◆ **What to produce**
Without altering a single word, repeat the records that follow.

◆ **Data to examine**
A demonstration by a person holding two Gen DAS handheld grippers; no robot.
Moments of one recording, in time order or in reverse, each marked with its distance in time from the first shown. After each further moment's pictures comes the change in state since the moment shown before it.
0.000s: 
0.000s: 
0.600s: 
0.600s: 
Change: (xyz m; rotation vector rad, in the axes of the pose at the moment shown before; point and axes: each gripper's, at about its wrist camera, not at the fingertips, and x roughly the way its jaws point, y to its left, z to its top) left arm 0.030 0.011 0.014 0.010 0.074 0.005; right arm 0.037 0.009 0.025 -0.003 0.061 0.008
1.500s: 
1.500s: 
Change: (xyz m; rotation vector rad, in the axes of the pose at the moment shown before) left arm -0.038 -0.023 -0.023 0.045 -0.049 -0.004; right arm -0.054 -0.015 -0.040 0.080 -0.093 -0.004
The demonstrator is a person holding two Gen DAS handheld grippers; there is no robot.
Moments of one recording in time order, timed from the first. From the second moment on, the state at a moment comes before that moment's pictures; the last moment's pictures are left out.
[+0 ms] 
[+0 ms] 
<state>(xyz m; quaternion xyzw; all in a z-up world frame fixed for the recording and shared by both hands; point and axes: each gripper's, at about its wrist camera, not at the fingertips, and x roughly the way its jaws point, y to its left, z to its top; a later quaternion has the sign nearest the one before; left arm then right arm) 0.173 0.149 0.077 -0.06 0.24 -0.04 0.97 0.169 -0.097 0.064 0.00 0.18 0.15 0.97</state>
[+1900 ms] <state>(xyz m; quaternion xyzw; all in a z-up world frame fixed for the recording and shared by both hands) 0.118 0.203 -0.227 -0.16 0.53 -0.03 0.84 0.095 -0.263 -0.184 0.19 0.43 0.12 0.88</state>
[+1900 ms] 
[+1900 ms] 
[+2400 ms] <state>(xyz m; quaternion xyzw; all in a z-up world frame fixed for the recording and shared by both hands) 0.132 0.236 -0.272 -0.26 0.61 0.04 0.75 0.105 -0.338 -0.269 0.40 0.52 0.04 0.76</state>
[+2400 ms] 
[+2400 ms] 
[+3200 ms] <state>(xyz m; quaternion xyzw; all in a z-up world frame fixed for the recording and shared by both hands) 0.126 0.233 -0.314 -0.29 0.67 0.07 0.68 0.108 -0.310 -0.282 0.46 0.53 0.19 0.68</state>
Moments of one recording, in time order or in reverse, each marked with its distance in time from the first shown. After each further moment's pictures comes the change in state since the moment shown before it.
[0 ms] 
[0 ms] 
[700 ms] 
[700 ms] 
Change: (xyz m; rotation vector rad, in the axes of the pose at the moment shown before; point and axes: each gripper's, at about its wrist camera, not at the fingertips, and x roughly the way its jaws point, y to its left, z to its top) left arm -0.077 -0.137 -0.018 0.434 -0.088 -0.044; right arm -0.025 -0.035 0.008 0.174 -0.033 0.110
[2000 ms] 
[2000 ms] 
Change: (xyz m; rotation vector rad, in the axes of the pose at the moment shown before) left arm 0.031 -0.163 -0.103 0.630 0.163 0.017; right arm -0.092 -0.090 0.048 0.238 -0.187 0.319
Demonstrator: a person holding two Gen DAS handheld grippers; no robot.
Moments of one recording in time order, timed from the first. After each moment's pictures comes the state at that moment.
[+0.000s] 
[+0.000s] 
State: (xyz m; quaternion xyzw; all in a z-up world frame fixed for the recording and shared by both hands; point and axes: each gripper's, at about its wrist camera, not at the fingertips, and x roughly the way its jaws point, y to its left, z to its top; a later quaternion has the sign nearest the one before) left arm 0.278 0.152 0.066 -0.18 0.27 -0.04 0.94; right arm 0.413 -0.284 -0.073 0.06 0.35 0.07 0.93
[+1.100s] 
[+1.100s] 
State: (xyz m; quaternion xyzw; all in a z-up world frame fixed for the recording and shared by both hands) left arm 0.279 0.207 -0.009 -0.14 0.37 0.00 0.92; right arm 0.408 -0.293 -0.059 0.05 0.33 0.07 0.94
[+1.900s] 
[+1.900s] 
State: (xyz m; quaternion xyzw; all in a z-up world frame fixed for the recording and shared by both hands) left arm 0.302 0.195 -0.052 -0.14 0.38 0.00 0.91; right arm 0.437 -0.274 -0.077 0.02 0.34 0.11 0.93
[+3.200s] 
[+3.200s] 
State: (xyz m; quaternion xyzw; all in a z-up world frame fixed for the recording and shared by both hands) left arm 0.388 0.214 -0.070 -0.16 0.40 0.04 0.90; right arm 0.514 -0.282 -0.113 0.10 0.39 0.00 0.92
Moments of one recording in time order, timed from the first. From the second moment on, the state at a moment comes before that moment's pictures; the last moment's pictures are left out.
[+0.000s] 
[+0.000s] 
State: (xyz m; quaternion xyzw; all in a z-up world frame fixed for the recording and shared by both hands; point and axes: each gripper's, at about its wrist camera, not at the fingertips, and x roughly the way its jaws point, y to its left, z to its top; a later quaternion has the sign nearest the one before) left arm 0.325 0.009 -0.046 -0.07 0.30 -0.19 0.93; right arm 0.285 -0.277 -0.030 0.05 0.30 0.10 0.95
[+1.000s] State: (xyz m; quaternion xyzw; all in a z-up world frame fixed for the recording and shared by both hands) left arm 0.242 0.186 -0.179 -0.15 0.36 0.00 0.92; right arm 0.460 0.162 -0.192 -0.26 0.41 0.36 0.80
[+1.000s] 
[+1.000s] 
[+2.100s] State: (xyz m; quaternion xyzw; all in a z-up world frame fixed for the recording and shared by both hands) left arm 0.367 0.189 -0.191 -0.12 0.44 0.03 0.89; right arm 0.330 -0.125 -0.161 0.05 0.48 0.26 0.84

◆ **Written answer**
A demonstration by a person holding two Gen DAS handheld grippers; no robot.
Moments of one recording, in time order or in reverse, each marked with its distance in time from the first shown. After each further moment's pictures comes the change in state since the moment shown before it.
0.000s: 
0.000s: 
0.600s: 
0.600s: 
Change: (xyz m; rotation vector rad, in the axes of the pose at the moment shown before; point and axes: each gripper's, at about its wrist camera, not at the fingertips, and x roughly the way its jaws point, y to its left, z to its top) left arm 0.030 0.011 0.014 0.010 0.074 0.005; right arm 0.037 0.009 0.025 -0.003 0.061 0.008
1.500s: 
1.500s: 
Change: (xyz m; rotation vector rad, in the axes of the pose at the moment shown before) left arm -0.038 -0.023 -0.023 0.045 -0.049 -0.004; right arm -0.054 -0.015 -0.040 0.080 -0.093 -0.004
The demonstrator is a person holding two Gen DAS handheld grippers; there is no robot.
Moments of one recording in time order, timed from the first. From the second moment on, the state at a moment comes before that moment's pictures; the last moment's pictures are left out.
[+0 ms] 
[+0 ms] 
<state>(xyz m; quaternion xyzw; all in a z-up world frame fixed for the recording and shared by both hands; point and axes: each gripper's, at about its wrist camera, not at the fingertips, and x roughly the way its jaws point, y to its left, z to its top; a later quaternion has the sign nearest the one before; left arm then right arm) 0.173 0.149 0.077 -0.06 0.24 -0.04 0.97 0.169 -0.097 0.064 0.00 0.18 0.15 0.97</state>
[+1900 ms] <state>(xyz m; quaternion xyzw; all in a z-up world frame fixed for the recording and shared by both hands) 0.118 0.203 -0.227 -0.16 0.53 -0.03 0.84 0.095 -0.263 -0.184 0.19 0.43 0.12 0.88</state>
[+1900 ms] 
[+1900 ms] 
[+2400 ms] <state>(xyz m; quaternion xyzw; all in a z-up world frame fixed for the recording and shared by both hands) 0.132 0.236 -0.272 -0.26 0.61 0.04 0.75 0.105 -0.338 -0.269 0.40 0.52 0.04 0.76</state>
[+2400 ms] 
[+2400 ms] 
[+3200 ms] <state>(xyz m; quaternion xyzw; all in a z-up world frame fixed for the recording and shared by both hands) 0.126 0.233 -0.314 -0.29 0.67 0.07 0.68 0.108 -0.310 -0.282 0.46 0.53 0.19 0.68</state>
Moments of one recording, in time order or in reverse, each marked with its distance in time from the first shown. After each further moment's pictures comes the change in state since the moment shown before it.
[0 ms] 
[0 ms] 
[700 ms] 
[700 ms] 
Change: (xyz m; rotation vector rad, in the axes of the pose at the moment shown before; point and axes: each gripper's, at about its wrist camera, not at the fingertips, and x roughly the way its jaws point, y to its left, z to its top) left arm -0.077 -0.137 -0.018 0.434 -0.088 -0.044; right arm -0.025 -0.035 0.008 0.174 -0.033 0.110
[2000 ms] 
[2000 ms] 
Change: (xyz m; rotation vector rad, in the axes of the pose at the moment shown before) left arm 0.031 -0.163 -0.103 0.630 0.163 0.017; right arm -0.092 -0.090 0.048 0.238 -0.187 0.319
Demonstrator: a person holding two Gen DAS handheld grippers; no robot.
Moments of one recording in time order, timed from the first. After each moment's pictures comes the state at that moment.
[+0.000s] 
[+0.000s] 
State: (xyz m; quaternion xyzw; all in a z-up world frame fixed for the recording and shared by both hands; point and axes: each gripper's, at about its wrist camera, not at the fingertips, and x roughly the way its jaws point, y to its left, z to its top; a later quaternion has the sign nearest the one before) left arm 0.278 0.152 0.066 -0.18 0.27 -0.04 0.94; right arm 0.413 -0.284 -0.073 0.06 0.35 0.07 0.93
[+1.100s] 
[+1.100s] 
State: (xyz m; quaternion xyzw; all in a z-up world frame fixed for the recording and shared by both hands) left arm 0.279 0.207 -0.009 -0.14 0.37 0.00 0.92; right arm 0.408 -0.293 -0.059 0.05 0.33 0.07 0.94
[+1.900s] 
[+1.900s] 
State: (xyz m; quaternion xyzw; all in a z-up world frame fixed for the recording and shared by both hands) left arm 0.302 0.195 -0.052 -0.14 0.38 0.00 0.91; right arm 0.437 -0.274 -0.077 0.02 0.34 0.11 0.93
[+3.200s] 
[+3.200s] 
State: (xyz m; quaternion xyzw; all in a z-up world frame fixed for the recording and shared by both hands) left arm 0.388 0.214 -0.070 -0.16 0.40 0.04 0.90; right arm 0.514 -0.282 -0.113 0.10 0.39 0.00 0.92
Moments of one recording in time order, timed from the first. From the second moment on, the state at a moment comes before that moment's pictures; the last moment's pictures are left out.
[+0.000s] 
[+0.000s] 
State: (xyz m; quaternion xyzw; all in a z-up world frame fixed for the recording and shared by both hands; point and axes: each gripper's, at about its wrist camera, not at the fingertips, and x roughly the way its jaws point, y to its left, z to its top; a later quaternion has the sign nearest the one before) left arm 0.325 0.009 -0.046 -0.07 0.30 -0.19 0.93; right arm 0.285 -0.277 -0.030 0.05 0.30 0.10 0.95
[+1.000s] State: (xyz m; quaternion xyzw; all in a z-up world frame fixed for the recording and shared by both hands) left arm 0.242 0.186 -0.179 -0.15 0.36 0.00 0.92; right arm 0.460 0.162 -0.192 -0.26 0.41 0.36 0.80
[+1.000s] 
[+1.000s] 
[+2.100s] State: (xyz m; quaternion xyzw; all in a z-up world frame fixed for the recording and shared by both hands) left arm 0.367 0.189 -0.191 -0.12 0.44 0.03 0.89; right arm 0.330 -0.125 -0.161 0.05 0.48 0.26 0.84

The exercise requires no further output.